20As such, I find that the respondent has not established that the applicant failed to attend a reasonably scheduled IE with respect to this treatment plan. The applicant may proceed to the substantive hearing for the OCF-18 dated January 16, 2023 for chiropractic services.
NEBs
21I find that the applicant is not statute-barred from proceeding to the substantive hearing on the issue of NEBs, as the respondent did not provide a medical and any other reason for requiring an IE to assess NEB entitlement.
22The March 7, 2024 letter did not identify NEBs as one of the benefits to be assessed at the proposed IEs. In the subsequent March 28, 2024 letter, the respondent added the issue of NEBs to the proposed assessments. However, the correspondence did not provide sufficient medical reasons and explanations for why IEs were being requested for NEB entitlement. The March 28, 2024 letter is almost identical to the March 7, 2024 letter.
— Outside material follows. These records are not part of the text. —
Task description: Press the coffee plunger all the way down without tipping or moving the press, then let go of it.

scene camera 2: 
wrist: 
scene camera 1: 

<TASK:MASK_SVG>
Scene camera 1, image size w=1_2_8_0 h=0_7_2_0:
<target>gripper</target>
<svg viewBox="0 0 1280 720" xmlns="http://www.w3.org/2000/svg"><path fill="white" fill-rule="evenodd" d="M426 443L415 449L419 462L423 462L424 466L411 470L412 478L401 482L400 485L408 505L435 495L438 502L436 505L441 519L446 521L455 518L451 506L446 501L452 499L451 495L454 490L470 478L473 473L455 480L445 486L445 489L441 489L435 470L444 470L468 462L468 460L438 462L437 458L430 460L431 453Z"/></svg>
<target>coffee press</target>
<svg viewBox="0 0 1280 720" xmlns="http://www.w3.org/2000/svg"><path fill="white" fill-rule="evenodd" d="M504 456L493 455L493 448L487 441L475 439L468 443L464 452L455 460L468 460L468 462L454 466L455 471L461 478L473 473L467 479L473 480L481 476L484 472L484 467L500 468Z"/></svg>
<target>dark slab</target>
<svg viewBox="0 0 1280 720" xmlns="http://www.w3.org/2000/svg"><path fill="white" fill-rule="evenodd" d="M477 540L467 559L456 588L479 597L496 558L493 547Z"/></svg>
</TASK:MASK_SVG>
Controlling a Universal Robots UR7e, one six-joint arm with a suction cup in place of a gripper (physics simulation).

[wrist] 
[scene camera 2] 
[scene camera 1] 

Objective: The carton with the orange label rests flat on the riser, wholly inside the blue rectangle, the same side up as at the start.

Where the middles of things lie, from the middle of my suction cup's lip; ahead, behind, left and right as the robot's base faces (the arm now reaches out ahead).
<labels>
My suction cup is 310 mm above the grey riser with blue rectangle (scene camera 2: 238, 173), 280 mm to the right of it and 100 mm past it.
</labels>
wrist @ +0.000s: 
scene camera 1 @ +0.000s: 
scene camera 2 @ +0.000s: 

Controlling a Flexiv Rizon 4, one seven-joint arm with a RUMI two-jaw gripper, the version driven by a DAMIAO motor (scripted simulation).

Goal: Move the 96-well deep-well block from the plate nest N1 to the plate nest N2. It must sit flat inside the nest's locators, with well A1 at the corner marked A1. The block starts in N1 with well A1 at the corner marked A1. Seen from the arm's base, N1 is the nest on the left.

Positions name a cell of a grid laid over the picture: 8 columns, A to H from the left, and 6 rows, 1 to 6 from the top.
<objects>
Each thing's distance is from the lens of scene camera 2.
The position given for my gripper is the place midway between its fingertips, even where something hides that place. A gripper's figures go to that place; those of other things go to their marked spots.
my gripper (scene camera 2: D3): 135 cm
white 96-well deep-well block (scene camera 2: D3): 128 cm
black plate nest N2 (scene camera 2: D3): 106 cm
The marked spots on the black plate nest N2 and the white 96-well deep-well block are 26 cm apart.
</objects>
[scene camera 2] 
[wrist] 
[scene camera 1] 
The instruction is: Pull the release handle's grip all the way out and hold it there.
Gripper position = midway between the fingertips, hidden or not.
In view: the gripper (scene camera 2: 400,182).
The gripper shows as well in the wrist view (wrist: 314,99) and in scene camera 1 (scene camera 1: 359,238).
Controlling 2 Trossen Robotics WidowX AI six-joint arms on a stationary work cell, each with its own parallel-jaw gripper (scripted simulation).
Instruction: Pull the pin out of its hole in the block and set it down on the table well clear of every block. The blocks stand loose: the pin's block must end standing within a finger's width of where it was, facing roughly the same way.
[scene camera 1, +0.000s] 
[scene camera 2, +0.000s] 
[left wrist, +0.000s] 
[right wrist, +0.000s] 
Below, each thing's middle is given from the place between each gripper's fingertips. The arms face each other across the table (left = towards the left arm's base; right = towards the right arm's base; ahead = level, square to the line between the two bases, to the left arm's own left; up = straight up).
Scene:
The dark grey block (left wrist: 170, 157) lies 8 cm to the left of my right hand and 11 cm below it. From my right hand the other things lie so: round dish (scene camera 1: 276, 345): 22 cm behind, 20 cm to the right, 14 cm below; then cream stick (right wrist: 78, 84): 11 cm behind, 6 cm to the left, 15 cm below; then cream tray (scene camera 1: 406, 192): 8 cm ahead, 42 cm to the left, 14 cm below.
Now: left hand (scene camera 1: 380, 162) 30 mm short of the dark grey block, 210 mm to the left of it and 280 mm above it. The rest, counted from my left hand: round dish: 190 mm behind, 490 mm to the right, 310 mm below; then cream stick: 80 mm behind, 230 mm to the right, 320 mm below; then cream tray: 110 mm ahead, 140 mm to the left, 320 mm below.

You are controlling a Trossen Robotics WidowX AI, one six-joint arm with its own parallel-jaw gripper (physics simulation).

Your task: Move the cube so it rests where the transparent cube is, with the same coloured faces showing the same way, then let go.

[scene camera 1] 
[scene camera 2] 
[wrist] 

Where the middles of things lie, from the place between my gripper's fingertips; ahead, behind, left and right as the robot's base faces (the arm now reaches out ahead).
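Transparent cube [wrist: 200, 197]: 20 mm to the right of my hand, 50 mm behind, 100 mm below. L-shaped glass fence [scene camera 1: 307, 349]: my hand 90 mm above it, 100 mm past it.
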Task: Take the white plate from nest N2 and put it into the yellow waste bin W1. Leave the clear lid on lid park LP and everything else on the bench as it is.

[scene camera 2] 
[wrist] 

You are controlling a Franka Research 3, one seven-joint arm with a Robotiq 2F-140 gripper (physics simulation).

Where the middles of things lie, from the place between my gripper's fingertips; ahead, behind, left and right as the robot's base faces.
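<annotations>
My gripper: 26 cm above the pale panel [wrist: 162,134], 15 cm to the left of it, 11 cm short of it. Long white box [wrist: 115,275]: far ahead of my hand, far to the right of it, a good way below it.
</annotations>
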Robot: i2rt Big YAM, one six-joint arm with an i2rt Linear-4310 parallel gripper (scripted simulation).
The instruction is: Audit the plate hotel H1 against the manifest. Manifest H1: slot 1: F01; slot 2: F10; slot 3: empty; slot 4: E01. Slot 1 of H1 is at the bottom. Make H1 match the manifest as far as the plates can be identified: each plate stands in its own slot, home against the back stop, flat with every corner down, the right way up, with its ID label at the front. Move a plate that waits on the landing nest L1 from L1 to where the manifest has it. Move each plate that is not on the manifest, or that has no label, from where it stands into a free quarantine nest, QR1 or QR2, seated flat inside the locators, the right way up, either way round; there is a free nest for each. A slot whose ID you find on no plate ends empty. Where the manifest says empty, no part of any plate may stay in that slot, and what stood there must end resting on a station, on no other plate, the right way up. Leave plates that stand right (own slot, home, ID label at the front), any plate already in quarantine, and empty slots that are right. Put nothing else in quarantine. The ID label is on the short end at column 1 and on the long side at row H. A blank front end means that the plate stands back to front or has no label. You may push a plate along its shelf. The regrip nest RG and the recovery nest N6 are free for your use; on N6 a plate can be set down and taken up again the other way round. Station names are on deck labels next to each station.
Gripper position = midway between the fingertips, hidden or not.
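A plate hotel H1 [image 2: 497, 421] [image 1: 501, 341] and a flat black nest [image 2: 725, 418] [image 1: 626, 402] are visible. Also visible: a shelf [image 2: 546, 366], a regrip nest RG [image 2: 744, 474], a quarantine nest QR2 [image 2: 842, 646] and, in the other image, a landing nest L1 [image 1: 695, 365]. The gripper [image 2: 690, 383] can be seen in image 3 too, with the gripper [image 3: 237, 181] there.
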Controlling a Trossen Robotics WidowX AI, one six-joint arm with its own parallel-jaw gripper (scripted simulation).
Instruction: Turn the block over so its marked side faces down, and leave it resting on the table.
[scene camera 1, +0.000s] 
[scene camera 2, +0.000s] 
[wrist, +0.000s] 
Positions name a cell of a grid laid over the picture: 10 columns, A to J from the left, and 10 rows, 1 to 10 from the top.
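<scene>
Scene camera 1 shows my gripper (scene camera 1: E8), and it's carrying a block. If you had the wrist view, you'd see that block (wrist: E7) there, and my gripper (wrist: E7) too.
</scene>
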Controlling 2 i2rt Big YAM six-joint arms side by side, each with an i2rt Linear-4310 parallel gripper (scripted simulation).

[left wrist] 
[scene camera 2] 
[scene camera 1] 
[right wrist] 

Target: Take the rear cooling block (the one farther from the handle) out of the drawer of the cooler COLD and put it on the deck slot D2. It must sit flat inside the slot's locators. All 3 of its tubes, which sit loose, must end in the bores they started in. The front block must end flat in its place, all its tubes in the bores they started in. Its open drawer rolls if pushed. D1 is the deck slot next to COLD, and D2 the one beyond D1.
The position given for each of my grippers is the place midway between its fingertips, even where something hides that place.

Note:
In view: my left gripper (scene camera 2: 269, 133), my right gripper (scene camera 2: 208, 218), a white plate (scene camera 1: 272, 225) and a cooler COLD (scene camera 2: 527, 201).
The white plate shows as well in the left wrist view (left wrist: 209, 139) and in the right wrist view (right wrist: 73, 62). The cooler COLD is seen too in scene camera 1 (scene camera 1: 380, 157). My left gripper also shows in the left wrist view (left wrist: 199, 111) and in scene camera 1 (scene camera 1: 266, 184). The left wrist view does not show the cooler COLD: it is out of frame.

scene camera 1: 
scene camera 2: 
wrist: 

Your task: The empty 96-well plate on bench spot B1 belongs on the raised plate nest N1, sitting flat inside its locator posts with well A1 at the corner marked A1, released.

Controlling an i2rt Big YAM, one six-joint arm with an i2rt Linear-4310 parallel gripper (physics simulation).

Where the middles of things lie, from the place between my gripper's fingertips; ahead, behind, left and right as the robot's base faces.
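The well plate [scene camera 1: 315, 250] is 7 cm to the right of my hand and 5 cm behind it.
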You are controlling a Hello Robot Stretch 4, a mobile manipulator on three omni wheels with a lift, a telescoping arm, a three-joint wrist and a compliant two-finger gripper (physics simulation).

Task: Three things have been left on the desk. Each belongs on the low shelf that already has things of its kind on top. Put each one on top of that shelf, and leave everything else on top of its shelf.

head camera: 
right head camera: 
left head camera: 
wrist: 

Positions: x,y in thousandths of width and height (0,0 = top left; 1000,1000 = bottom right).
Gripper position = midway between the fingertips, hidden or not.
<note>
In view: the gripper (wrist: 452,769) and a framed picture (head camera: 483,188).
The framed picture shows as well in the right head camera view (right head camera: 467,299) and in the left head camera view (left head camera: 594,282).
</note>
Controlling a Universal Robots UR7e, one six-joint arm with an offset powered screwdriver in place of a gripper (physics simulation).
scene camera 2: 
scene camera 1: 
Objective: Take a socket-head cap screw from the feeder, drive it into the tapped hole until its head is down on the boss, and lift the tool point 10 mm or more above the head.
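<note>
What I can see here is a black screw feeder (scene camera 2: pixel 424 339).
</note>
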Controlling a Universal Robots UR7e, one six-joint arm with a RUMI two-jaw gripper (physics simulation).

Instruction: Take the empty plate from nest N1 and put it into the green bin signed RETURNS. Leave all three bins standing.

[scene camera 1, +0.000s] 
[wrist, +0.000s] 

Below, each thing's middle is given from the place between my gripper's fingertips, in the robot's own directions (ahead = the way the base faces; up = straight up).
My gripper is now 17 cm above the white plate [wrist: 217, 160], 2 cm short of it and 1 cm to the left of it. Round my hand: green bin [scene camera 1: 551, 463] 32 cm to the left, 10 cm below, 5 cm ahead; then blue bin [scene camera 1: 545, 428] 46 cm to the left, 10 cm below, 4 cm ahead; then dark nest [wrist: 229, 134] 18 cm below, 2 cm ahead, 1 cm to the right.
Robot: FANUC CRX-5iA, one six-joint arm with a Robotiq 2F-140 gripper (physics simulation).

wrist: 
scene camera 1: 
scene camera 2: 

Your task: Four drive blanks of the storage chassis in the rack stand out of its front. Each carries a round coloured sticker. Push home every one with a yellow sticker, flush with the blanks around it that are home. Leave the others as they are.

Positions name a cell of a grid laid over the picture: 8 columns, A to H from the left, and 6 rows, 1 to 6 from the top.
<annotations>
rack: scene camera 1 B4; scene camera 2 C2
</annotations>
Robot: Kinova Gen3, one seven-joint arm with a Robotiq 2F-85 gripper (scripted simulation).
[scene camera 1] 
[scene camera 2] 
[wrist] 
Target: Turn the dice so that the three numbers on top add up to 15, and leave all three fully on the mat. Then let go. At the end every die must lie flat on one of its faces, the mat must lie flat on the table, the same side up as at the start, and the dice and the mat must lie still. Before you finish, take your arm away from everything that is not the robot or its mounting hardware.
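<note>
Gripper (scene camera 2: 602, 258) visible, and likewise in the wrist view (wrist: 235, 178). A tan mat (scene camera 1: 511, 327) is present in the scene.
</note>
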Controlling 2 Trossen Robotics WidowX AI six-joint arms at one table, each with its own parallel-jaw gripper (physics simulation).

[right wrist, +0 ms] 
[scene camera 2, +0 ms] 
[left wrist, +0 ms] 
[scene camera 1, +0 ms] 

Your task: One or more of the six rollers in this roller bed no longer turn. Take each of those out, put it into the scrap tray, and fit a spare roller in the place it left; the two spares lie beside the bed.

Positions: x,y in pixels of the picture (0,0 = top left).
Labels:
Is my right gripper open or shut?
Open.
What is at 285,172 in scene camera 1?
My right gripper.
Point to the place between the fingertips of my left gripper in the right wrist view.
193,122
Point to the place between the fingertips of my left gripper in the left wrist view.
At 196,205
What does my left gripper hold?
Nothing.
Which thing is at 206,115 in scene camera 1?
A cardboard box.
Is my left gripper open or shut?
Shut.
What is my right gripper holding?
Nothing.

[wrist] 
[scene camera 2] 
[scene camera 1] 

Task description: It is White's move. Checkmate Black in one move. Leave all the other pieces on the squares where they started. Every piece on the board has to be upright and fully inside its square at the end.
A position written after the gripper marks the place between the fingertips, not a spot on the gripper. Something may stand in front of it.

The only new sentence in the March 28, 2024 letter addressing NEB IEs, states “(a)t this time, we would like to review to determine initial entitlement to the Non-Earner Benefits (NEB)”.
23I find that this language is non-compliant with s. 44(5) of the Schedule, as it did not provide any specific details about the applicant’s medical condition or provide the respondent’s rationale as to why an assessment was required to determine NEB entitlement. The language used was boilerplate, and in my view, does not explain to the applicant why the IE was being requested.
24Since the March 28, 2024 letter did not comply with section 44(5) with respect to the NEB IEs, the respondent cannot rely on the remedy available in section 55 of the Schedule to bar the issue of NEB entitlement from proceeding to a hearing.
ORDER
25For the reasons above, I find that the applicant is barred from proceeding to the substantive issue hearing with the following OCF-18s:
i. OCF-18 dated March 6, 2023 for chiropractic services in the amount of $4,130.30; ii. OCF-18 dated January 25, 2023 for a psychological assessment;
26The applicant may proceed to the substantive hearing with the remaining issues in dispute.